Forget all the mumbo jumbo posted so far in response to your question.
I ran in the 18 min to 17:16 runner my freshman and sophomore years (on 30-35 miles per week with lots of short intervals (400s galore)) to 15:40s the next year by simply adding 5 extra 4 mile runs at 8 each night at a steady (moderate) pace to what we were doing. I also begged our coach to let us run longer intervals. BUT, the key was the mileage difference. My senior year, I ran 15:41 the first week of school at a meet (hot outside too) after training 50-55 miles per week for 6 weeks prior to that over hilly courses at moderate paces and running one workout per week at an 85-90% effort for 3 miles (about 20-30 seconds per mile slower than all out, I figured).

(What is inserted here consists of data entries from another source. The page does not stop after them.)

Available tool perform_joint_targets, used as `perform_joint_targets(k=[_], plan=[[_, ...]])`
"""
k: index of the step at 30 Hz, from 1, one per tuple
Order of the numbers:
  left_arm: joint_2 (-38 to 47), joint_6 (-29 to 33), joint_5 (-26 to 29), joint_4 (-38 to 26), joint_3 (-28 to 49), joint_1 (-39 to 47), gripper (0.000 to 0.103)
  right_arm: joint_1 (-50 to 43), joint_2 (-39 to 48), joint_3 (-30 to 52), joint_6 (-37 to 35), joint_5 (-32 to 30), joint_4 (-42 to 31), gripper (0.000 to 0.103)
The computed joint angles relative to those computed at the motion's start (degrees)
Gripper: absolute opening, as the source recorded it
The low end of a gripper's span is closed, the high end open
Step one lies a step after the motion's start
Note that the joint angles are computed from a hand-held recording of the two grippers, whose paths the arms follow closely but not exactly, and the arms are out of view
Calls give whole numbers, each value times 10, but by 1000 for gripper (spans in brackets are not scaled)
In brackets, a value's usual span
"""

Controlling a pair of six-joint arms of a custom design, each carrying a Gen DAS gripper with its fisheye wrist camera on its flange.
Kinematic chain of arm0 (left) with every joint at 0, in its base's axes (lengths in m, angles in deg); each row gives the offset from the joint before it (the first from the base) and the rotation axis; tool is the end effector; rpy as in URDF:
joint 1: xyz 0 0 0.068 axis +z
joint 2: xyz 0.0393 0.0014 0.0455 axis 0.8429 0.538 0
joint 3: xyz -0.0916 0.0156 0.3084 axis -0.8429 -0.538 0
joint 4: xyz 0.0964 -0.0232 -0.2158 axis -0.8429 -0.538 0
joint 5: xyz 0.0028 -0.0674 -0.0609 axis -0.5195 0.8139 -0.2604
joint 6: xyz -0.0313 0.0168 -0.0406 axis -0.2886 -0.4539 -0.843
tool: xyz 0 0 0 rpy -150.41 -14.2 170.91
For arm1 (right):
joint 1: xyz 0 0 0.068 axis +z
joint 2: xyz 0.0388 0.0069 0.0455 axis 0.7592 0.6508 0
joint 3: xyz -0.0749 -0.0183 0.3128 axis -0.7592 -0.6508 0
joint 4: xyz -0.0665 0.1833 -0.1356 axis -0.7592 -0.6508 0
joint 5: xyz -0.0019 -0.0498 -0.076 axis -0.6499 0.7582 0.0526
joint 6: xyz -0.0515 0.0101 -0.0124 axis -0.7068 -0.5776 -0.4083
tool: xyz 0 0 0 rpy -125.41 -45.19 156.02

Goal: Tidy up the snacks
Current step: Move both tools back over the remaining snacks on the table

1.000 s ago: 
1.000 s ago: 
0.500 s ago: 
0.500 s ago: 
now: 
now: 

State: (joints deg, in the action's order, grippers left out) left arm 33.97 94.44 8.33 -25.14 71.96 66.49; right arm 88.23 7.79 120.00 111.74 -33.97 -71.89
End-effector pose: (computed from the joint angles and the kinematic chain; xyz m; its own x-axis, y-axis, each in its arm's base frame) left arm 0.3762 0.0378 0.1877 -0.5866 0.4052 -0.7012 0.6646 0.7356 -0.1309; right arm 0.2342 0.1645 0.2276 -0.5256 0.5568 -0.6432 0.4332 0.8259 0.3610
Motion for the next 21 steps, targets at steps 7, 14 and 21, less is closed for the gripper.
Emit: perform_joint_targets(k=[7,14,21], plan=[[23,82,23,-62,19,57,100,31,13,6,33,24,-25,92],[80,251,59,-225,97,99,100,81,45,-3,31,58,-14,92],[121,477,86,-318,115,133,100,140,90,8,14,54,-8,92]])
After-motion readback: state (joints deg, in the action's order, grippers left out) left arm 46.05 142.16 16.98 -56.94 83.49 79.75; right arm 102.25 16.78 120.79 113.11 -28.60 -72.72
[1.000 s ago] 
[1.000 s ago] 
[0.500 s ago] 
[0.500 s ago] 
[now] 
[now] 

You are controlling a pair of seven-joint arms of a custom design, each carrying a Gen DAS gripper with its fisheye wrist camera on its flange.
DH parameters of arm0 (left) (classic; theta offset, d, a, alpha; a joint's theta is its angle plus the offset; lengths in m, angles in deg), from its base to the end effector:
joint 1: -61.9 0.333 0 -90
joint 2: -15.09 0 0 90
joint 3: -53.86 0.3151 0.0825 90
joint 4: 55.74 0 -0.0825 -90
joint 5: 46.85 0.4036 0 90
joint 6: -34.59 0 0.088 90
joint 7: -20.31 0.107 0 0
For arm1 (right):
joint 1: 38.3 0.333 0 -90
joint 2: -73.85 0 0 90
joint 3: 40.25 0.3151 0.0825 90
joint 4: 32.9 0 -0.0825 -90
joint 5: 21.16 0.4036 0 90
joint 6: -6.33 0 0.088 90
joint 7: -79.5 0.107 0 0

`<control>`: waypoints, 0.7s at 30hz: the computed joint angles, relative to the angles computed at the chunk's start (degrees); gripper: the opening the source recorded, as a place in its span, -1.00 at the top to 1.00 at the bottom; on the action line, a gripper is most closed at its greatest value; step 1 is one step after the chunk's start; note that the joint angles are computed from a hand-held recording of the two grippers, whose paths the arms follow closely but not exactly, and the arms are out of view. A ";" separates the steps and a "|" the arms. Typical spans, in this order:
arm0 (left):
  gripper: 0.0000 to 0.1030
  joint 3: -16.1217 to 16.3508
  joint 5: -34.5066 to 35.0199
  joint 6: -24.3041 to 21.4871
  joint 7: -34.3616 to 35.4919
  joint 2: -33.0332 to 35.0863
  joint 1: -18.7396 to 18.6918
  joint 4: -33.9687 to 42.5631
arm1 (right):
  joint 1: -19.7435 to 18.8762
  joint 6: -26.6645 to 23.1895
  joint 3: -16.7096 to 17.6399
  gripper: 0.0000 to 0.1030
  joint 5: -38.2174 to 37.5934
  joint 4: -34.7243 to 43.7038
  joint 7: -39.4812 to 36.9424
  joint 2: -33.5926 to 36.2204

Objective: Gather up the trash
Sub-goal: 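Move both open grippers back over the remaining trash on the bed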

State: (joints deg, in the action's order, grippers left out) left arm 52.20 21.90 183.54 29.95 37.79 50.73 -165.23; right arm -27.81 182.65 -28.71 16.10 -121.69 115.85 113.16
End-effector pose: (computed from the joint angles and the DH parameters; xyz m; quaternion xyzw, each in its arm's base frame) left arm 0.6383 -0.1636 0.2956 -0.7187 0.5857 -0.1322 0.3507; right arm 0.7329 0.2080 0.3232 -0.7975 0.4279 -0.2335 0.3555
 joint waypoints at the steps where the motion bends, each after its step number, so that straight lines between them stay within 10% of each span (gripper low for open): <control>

No speedwork was necessary to produce a good perfomance and beat a lot of guys who went on to become collegiate running stars.
If I had to do it all over again (now I am in my mid 30s), I would do double runs per day for many weeks instead of 3-4 months per year. My wife who was a multi-state champ (18:12 runner) claims that her daily morning runs of 3-5 miles were the key to her success. As a track coach, her best runners over the last 15 years all did morning runs. Those that stopped doing the morning runs were far slower the next year.
You don't need to ask your coach anything. It is your life. Yes, if you had a really good coach then you could get their input, but that is not the case, here, according to you. Look at it this way, if you just try adding extra runs for a month and don't see results, you can quit and never go back. I am certain that you can drop a minute off your time in 6 weeks if you bump your mileage by 20 per week with extra 4 mile runs and get it up to the 50s.